In the end, the choice of a translator will be up to the foreign publishing house, however, you can certainly provide your advice and suggest a person or a firm in particular. They will obviously take your opinion into account.
This is an efficient way. You will find translators on service marketplaces, such as Upwork. In this regard, do not hesitate to ‘post’ an advertisement requesting a translation, then to evaluate the profiles which respond to your advertisement.
Prefer someone who has already translated books of the same literary genre and asks for references. Each of these platforms has its own mode of operation, choose the website that suits you best.
Communication with a freelance translator is essential. Take the time to explain the context of your book, its challenges, its specificities. Freelancers usually also use an online book translator, so an automated tool, to save time, then go over the entire text by hand.
Know the price of a quality translator's services. You will try to avoid sloppy translations, which always trigger very negative comments.
A professional and experienced translator
The most difficult thing in the author-translator relationship is to accept that translation is a profession in its own right, carried out by professionals.
You must therefore trust the quality of the work done (even if taking a look at the translation is not okay).
This therefore also plays a role in the question of choice. Just because a person speaks a language correctly or lives in the country does not mean that they can translate a book. The profession of a translator requires following rules, being trained to be efficient, and provide quality work. To deprive yourself of a professional translator ultimately amounts to downplaying its importance and accepting a lower or even poor quality of translation.
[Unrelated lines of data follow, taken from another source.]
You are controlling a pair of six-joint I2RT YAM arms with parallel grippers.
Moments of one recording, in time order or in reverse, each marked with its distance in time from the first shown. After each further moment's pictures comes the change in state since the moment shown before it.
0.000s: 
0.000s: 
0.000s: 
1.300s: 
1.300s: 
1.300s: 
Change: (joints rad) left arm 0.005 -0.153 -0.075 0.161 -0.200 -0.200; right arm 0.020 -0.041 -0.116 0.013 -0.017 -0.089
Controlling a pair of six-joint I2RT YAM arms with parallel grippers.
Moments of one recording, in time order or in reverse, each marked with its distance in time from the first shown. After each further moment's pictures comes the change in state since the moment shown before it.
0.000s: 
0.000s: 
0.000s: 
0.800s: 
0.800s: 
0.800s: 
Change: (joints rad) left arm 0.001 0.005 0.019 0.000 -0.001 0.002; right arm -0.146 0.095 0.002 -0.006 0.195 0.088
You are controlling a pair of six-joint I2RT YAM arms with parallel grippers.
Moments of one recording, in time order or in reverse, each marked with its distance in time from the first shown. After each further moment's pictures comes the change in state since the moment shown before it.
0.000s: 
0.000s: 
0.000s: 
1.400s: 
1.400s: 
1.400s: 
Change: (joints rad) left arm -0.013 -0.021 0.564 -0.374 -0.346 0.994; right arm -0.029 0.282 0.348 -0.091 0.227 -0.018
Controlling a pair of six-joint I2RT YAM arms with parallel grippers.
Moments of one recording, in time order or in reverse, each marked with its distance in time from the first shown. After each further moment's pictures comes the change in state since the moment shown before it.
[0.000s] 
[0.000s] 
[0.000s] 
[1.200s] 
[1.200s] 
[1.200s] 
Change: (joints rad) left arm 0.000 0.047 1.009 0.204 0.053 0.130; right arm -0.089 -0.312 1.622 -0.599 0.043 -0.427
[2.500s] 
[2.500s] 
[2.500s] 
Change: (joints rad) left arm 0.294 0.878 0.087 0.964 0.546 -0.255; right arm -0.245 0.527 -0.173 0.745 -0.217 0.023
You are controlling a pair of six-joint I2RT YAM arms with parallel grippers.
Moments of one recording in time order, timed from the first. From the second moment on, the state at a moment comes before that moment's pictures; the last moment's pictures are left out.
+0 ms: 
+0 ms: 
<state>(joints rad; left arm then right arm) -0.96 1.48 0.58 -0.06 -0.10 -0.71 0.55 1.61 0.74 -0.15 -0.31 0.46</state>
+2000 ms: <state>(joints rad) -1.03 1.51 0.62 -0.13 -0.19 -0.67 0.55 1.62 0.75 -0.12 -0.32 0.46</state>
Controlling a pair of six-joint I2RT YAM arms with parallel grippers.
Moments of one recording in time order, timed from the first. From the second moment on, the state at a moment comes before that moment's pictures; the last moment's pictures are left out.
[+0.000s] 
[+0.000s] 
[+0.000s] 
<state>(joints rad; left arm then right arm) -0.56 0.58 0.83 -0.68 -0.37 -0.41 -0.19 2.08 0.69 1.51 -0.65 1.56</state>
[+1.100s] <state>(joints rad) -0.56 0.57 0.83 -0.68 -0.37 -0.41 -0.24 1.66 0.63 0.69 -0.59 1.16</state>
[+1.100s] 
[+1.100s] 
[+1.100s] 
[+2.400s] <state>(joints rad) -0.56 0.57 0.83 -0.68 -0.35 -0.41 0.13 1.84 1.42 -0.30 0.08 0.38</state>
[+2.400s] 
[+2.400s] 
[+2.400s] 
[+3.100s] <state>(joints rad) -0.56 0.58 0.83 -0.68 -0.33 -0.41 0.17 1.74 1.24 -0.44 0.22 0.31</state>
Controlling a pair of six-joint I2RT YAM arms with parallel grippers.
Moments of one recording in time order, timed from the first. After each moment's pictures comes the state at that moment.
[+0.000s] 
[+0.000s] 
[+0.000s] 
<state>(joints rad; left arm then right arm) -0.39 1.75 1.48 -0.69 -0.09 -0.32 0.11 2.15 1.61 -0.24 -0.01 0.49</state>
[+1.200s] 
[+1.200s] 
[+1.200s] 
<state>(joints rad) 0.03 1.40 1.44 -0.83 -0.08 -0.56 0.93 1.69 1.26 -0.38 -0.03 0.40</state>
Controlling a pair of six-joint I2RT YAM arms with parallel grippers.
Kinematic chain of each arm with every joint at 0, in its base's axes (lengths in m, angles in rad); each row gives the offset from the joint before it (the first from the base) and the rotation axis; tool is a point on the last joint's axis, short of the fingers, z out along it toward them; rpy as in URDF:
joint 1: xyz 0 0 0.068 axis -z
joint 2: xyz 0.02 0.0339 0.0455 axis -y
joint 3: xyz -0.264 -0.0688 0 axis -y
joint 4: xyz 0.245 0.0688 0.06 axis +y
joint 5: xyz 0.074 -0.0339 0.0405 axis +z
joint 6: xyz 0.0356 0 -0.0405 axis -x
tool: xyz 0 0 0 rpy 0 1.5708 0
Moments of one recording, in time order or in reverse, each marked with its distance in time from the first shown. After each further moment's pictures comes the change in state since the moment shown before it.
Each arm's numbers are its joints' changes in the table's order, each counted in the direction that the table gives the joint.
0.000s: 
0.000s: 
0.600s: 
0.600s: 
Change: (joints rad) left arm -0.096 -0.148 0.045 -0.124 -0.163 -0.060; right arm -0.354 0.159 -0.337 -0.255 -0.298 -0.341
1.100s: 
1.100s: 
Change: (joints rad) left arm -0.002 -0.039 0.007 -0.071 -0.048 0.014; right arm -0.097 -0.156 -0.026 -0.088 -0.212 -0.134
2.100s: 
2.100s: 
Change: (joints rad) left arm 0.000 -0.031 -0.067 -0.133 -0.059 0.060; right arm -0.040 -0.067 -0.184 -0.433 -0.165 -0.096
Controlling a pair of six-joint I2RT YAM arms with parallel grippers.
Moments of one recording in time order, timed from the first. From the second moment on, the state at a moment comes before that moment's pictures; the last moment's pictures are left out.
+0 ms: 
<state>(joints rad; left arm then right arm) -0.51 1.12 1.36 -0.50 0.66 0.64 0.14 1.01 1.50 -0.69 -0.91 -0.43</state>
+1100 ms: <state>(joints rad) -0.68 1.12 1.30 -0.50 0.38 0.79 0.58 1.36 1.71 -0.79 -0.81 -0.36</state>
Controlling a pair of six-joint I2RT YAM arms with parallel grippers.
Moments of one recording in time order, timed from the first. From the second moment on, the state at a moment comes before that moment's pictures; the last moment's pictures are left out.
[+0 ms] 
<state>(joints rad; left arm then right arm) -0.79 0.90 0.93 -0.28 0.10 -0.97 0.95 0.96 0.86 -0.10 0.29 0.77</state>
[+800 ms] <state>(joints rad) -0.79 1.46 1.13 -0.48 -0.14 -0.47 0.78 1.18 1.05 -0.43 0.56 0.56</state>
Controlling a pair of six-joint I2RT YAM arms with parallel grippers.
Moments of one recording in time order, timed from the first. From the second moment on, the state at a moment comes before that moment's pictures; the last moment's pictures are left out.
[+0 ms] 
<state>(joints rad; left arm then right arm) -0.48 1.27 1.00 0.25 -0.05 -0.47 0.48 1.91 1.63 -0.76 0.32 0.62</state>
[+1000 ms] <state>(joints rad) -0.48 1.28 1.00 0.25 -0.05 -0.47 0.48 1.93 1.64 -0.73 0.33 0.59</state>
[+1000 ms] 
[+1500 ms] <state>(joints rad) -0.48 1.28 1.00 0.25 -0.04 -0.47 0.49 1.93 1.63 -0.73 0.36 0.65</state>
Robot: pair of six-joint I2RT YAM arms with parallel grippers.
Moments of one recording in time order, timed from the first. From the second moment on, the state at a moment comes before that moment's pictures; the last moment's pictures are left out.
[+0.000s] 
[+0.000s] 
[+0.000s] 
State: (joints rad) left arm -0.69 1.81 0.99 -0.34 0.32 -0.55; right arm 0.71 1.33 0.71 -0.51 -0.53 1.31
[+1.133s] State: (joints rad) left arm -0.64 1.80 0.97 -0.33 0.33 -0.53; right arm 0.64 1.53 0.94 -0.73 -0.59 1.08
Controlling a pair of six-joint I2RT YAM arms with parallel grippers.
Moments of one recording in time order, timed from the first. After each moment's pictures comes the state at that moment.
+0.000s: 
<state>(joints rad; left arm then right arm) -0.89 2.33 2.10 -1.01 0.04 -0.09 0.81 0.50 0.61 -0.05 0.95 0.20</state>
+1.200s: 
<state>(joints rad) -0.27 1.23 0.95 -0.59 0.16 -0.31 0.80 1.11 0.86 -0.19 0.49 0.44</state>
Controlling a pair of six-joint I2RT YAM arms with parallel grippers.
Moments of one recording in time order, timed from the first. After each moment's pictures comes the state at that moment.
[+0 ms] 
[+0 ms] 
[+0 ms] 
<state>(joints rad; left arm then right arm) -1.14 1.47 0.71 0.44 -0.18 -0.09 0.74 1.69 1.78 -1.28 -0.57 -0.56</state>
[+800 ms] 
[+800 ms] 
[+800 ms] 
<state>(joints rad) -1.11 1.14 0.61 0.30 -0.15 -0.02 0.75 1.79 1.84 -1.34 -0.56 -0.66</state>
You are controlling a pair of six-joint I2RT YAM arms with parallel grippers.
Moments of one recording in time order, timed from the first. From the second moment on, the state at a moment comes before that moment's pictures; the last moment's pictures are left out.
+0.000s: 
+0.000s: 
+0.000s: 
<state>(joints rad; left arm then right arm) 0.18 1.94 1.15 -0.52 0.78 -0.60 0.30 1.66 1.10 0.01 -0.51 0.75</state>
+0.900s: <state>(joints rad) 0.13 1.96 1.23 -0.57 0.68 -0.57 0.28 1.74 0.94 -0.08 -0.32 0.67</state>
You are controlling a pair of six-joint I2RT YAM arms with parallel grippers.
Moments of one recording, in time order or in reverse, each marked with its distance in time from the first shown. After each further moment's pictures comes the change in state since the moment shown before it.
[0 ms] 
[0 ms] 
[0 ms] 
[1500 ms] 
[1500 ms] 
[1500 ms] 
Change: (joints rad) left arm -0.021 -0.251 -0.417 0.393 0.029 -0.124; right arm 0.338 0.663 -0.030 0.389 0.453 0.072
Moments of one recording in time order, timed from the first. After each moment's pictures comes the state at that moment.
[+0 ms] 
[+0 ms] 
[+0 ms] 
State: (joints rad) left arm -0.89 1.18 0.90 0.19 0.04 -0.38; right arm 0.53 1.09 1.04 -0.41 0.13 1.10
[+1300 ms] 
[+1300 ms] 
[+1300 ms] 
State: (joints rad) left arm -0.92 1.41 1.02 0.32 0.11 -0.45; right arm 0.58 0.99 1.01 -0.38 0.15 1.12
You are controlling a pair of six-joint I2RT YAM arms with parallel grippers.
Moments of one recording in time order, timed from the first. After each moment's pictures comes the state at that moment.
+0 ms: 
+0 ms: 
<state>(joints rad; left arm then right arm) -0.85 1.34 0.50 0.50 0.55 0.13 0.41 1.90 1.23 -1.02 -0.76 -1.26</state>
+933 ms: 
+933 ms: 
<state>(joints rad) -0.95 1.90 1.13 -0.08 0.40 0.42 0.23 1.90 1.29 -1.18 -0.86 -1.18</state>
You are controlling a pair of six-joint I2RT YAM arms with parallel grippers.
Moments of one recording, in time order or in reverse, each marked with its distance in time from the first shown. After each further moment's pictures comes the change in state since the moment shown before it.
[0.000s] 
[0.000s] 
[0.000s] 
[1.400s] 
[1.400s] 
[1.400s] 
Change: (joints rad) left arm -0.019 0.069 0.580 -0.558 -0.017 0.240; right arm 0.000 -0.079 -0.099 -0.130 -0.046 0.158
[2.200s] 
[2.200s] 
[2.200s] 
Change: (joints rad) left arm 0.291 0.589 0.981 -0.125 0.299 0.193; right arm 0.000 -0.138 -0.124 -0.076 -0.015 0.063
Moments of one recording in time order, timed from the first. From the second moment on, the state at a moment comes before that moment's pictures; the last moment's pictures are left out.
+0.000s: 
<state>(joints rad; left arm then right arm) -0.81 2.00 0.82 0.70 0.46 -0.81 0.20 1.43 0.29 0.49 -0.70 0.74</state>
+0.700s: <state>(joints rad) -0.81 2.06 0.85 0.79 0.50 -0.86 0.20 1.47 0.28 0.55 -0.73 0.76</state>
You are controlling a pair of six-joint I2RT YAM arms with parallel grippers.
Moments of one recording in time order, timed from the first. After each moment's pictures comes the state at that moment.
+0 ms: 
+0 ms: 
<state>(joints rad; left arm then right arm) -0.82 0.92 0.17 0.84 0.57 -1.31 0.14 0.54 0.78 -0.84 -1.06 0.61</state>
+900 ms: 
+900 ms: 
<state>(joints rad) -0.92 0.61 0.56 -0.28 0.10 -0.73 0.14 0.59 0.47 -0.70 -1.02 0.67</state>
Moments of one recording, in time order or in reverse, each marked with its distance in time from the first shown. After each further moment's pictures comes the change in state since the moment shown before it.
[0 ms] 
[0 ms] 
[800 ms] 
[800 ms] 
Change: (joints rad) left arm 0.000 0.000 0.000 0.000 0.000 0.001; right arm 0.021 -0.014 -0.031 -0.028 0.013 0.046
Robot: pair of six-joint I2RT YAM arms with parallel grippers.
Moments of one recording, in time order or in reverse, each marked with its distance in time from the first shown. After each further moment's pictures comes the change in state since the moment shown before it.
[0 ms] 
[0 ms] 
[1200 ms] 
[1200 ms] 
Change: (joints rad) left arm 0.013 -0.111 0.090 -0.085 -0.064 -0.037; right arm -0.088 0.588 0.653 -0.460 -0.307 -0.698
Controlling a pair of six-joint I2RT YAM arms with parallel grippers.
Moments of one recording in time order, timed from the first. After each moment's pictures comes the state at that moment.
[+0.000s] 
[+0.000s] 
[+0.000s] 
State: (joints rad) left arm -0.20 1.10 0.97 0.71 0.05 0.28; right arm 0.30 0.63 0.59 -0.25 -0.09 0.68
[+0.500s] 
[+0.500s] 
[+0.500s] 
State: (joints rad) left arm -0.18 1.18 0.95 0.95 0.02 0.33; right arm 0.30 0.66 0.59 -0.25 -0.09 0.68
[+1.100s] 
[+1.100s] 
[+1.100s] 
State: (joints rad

You should therefore consider working with a translation expert, who will know how to reassure you by their previous achievements (references) and with whom you can project a healthy professional relationship.
A book translation services: the right idea?
More than a professional translator, the translation firm allows you to benefit from group expertise, made up of several experts who can work on the same project.
A book can thus be divided into chapters on which different translators can work. The main translator will be the referent and will allow homogenization of all the content.
This type of composition saves significant time and makes it possible to benefit from the expertise and opinion of several people. You, therefore, benefit from more objectivity in the translation and the meaning to be given to certain passages.
With a freelancer, such as an agency, be sure to write a contract, and make sure of the following:
Even if the writing phase is long and tedious, you should not try to save time (or money) on the translation, since it must be a faithful reflection of your work with your international audience.